Closed saddy001 closed 7 years ago
The FunctionTransformer(copy)
object allows for a basic form of stacking when a classifier is present in the middle of a pipeline. FunctionTransformer(copy)
makes a copy of the entire dataset, and that is merged with the predictions of a classifier on that dataset.
Nice, a feedback classifier. Is it somewhere mentioned in the sklearn docs, I couldn't find anything about this?

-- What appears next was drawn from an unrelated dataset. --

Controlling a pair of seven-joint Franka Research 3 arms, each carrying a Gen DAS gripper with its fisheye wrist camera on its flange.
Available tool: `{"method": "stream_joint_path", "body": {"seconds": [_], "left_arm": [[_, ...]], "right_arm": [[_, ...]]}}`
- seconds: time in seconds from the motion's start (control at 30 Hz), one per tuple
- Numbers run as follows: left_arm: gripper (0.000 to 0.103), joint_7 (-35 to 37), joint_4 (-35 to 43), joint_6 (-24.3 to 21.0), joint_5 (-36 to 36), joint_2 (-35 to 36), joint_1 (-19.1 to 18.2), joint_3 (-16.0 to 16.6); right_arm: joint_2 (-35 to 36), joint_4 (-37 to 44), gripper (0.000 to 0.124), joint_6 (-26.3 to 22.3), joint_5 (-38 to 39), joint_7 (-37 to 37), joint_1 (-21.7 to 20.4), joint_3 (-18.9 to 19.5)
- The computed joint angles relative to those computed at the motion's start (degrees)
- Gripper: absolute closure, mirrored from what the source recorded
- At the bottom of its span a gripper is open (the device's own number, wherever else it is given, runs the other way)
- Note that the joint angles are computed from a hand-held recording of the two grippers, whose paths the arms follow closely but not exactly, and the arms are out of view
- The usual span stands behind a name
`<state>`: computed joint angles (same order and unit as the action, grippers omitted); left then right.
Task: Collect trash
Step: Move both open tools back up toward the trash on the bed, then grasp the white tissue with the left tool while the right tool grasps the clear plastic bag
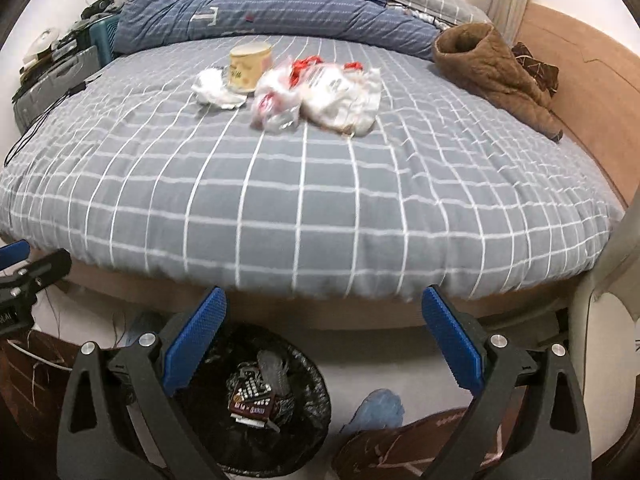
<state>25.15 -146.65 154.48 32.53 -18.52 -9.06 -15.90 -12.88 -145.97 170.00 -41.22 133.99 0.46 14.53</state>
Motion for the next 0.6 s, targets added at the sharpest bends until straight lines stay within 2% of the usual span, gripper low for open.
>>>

I don't think this is mentioned in the sklearn docs. We implemented this feature ourselves within the existing sklearn pipeline framework.
This can lead to weird pipelines though. Here is what I got
# Score on the training set was:0.333968253968
exported_pipeline = make_pipeline(
make_union(
FunctionTransformer(copy),
FunctionTransformer(copy)
),
RandomForestClassifier(bootstrap="false", criterion="gini", max_features=0.15, min_samples_leaf=10, min_samples_split=4, n_estimators=100)
)
In this case I doubt that the FunctionTransformer(copy)
is useful. I guess adding copies is roughly equivalent to tweaking the max_features
parameter of the random forest.
Context:
That's interesting. How long did you run TPOT (population & generations) when it gave you this solution?
I since deleted this example but I got another one:
# Score on the training set was:0.522222222222
exported_pipeline = make_pipeline(
make_union(
FunctionTransformer(copy),
FunctionTransformer(copy)
),
StandardScaler(),
MaxAbsScaler(),
StackingEstimator(estimator=LinearSVC(C=10.0, dual=False, loss="squared_hinge", penalty="l2", tol=0.01)),
RandomForestClassifier(bootstrap=True, criterion="gini", max_features=0.5, min_samples_leaf=8, min_samples_split=18, n_estimators=100)
)
Here is the tpot classifier that I configured:
model = tpot.TPOTClassifier(
cv=LeaveOneGroupOut(),
scoring=experiment.build_scorer(),
periodic_checkpoint_folder=files.create_abspath('models/multi_pca_usine_lcdv'),
max_time_mins=11 * 60,
max_eval_time_mins=10,
n_jobs=10,
verbosity=2
)
So population is 100. Not sure about the number of generations at this point.. I guess at least 5 since there are 5 exported pipelines in the output folder before this one.
The optimizer ran for ~6 hours before reaching this intermediate result (better pipelines obtained later in the same run did not contain such artifacts).
Ah, 5 generations isn't very much time for TPOT to really refine the pipelines - at that point the GA has only gone through 5 rounds of selection. That's good to hear that pipelines from later in the run didn't retain this artifact.
The reason why TPOT doesn't immediately get rid of pipelines like this is because this artifact is potentially useful for building more complex pipelines later in the optimization process. Either of those FunctionTransformer
s can be replaced with another pipeline operation in subsequent generations, and that could potentially be useful for improving prediction performance. As such, our pipeline regularization process doesn't penalize pipelines that make two copies of the features like this because it technically doesn't "hurt" the pipeline.
We've discussed other approaches to pipeline regularization (#207) that would probably weed out pipelines like you showed above, bu we haven't gotten to implementing those ideas yet.
Interesting, thank you for the explanation. Overall I found TPOT to be very useful, well done!
In my best estimator I see a FunctionTransformer(copy). Is it useful? It just seems to copy the input to the output.